透过剧烈晃动的红色盖头边缘,我模糊地看到婆婆那张布满深刻皱纹的脸俯了下来。她的眼睛浑浊不堪,眼白占据了大部分,瞳孔缩成了两个针尖般细小的黑点,里面没有任何属于人的温度,只有一片死寂的、非人的空洞。嘴角却以一种极其不自然的弧度向上咧开,露出暗黄色的、稀疏的牙齿,形成一个僵硬而诡异的笑容。
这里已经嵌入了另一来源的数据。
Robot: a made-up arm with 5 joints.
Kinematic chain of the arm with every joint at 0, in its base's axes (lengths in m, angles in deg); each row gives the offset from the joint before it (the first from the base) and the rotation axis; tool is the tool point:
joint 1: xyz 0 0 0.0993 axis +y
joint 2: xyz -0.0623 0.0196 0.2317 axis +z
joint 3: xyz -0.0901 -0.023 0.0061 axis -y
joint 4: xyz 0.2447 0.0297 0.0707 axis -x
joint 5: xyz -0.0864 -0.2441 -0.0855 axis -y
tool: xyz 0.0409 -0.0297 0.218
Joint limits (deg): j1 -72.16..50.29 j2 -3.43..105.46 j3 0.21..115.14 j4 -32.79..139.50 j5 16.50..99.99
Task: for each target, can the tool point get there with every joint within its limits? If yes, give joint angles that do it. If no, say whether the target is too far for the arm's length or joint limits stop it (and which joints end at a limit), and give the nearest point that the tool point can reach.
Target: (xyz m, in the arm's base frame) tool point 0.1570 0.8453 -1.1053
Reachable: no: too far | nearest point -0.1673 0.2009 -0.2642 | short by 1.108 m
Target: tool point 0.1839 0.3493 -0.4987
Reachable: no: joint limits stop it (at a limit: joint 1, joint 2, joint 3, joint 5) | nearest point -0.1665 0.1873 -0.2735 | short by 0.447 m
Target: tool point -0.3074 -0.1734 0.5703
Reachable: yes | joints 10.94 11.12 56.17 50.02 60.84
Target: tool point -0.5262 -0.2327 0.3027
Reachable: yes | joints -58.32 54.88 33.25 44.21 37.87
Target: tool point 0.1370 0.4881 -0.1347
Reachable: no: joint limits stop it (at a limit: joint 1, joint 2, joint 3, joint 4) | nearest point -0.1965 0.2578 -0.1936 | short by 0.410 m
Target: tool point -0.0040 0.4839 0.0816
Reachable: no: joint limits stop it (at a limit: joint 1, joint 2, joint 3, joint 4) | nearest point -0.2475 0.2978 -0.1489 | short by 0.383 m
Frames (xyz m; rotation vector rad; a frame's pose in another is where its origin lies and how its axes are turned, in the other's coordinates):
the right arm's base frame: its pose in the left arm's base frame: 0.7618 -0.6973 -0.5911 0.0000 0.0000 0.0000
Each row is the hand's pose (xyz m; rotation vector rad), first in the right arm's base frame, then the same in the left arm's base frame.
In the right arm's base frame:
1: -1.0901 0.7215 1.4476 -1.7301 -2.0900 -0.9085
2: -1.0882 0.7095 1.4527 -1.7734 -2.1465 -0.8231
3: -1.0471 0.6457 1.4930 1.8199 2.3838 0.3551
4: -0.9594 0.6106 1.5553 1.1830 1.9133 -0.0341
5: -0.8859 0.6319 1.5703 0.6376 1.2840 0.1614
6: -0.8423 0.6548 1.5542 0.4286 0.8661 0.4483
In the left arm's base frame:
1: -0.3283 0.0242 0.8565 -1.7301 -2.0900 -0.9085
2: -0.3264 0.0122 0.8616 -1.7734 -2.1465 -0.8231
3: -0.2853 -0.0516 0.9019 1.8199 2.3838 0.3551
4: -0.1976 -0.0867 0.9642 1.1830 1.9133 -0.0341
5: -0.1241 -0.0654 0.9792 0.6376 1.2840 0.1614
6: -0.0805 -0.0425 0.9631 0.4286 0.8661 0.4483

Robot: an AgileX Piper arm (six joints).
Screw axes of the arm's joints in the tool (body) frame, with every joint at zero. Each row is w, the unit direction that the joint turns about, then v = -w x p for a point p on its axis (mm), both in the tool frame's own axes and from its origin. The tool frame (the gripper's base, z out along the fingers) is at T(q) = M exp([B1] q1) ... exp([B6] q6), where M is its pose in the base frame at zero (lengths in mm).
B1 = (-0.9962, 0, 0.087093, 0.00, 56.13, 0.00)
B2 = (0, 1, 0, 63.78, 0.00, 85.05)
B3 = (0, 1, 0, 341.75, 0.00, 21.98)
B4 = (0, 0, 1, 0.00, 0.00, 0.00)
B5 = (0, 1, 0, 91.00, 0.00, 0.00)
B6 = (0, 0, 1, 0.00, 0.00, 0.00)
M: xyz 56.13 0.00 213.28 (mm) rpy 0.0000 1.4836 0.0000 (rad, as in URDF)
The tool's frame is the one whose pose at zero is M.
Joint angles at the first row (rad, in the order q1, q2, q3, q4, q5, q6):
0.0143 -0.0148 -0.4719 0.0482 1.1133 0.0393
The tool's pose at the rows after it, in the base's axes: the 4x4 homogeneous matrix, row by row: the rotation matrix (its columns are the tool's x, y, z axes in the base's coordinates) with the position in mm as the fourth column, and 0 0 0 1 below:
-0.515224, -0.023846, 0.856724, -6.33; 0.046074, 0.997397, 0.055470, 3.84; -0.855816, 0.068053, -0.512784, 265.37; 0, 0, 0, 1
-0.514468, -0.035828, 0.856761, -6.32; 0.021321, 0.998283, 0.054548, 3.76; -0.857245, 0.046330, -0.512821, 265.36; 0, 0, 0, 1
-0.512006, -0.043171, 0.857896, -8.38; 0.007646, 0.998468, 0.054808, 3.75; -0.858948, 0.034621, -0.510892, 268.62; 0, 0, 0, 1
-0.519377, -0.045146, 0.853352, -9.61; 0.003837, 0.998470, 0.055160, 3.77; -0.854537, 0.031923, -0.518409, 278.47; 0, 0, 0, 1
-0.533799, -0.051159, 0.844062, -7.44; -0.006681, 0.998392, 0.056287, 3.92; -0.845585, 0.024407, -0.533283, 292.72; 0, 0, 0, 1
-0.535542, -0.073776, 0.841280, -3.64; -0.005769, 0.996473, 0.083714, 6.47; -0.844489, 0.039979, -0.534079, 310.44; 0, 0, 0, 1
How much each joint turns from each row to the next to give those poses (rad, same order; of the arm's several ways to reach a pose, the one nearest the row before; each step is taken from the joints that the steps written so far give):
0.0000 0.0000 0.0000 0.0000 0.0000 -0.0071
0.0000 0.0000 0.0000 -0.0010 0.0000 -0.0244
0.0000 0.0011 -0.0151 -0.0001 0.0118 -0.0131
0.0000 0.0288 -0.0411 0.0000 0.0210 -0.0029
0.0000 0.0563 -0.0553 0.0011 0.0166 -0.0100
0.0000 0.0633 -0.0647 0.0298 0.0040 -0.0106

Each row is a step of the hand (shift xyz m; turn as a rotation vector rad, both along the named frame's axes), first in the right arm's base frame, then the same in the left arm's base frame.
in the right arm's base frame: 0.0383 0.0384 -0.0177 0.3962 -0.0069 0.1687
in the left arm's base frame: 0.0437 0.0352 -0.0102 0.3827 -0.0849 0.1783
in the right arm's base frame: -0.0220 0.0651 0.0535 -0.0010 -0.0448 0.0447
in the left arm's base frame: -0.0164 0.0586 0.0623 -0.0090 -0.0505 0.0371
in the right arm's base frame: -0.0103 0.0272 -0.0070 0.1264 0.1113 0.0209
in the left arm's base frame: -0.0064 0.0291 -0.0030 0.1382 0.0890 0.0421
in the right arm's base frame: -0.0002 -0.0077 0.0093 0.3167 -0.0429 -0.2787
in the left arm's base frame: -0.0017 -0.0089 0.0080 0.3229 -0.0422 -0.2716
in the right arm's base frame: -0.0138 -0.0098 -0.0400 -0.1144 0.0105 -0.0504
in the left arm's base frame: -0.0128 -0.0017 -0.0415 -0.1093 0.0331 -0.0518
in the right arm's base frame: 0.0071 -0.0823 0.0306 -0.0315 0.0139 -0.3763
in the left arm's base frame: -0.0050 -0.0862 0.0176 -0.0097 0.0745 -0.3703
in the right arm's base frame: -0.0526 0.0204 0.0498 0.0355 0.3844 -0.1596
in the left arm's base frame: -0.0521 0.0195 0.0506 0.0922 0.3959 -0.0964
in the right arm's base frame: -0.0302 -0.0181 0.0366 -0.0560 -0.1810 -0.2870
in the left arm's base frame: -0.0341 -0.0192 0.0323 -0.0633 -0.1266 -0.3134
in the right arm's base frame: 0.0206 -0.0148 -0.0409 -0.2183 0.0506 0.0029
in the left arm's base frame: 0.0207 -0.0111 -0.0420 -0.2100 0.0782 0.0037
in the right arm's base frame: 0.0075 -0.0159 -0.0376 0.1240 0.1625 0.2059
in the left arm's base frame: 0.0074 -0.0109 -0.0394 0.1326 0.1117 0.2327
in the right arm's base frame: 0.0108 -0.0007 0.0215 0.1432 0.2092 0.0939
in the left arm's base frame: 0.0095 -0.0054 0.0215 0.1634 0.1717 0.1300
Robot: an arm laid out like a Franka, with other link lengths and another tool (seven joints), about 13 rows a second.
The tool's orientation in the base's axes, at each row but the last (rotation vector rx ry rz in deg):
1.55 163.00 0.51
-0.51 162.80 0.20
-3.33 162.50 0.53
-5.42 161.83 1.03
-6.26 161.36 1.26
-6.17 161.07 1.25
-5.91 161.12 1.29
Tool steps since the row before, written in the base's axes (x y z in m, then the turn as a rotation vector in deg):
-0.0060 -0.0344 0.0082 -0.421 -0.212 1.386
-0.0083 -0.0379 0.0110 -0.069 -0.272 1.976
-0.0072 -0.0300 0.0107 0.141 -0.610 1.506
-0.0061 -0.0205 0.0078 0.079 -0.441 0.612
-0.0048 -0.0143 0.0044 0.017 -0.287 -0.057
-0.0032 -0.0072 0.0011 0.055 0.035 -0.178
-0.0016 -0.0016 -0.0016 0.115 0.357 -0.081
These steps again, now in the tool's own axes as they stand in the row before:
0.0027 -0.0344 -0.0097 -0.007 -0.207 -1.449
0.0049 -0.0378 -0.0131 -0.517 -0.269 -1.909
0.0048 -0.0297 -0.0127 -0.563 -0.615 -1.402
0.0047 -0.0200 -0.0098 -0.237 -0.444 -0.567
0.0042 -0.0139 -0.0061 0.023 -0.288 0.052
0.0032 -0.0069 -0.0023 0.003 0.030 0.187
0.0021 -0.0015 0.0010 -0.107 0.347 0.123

那笑容里没有找到孙媳妇的慈爱,只有一种纯粹的、令人骨髓发寒的恶意。
她的另一只手,一直垂在身侧,此刻缓缓地举了起来。手里握着一把刀。刀身不长,却异常厚重,刀刃在灵堂昏暗摇曳的烛光下,反射出油腻而冰冷的暗红色光泽。那不是金属的光泽,更像是凝固了太久、氧化发黑的血块。
刀尖朝下。
一滴浓稠得近乎发黑的液体,在刀尖凝聚、拉长,然后,无声地坠落下来。
啪嗒。
那滴粘稠的暗红,准确地滴落在我嫁衣的胸口位置。上好的绸缎瞬间被濡湿、晕开,像一朵在雪地里迅速绽放的、狰狞的毒花。布料根本无法吸收这粘稠的液体,它只是附着在表面,缓慢地向下蔓延,留下一道刺目而污秽的痕迹,散发出浓郁到令人作呕的铁锈腥气。
血!真的是血!
巨大的惊恐如同冰水兜头浇下,瞬间冻结了我所有的思维和反应。喉咙像是被一只无形的手死死扼住,连一丝呜咽都发不出来。身体的本能压倒了理智,我猛地抬手,一把扯掉了那遮挡视线的、象征着喜庆的红色盖头!
视野骤然开阔。
刺入我眼帘的,是灵堂中央那口巨大的、漆黑的棺材,还有棺材旁我婆婆那张挂着诡异笑容的枯槁脸庞。
但我的目光瞬间就被她身后、灵堂里的景象死死攫住了!
满堂宾客!
那些刚才还在酒席上推杯换盏、喧哗笑闹的亲朋好友、左邻右舍……他们全都僵硬地站在原地,一动不动,如同无数被无形丝线吊着的木偶。脸上涂抹着厚厚的、惨白的油彩,两腮却用极其夸张、艳俗的胭脂抹出两个圆圆的红圈。眼睛是两个空洞的黑色圆圈,嘴唇则被画成了一条向上弯起的、猩红的细线。
纸人!
全是纸糊的!惨白的脸,猩红的腮,空洞的眼,诡异的笑容!
他们僵硬地站在那里,密密麻麻,挤满了整个灵堂。穿着花花绿绿的纸衣,有的手臂还保持着举杯的姿势,有的则向前伸出,做出抓握的姿态。灵堂里原本微弱的烛光,透过这些纸人薄脆的身体,在他们身后投下无数摇晃、重叠、扭曲的巨大黑影,如同无数择人而噬的妖魔,在墙壁和地面上无声地狂舞着。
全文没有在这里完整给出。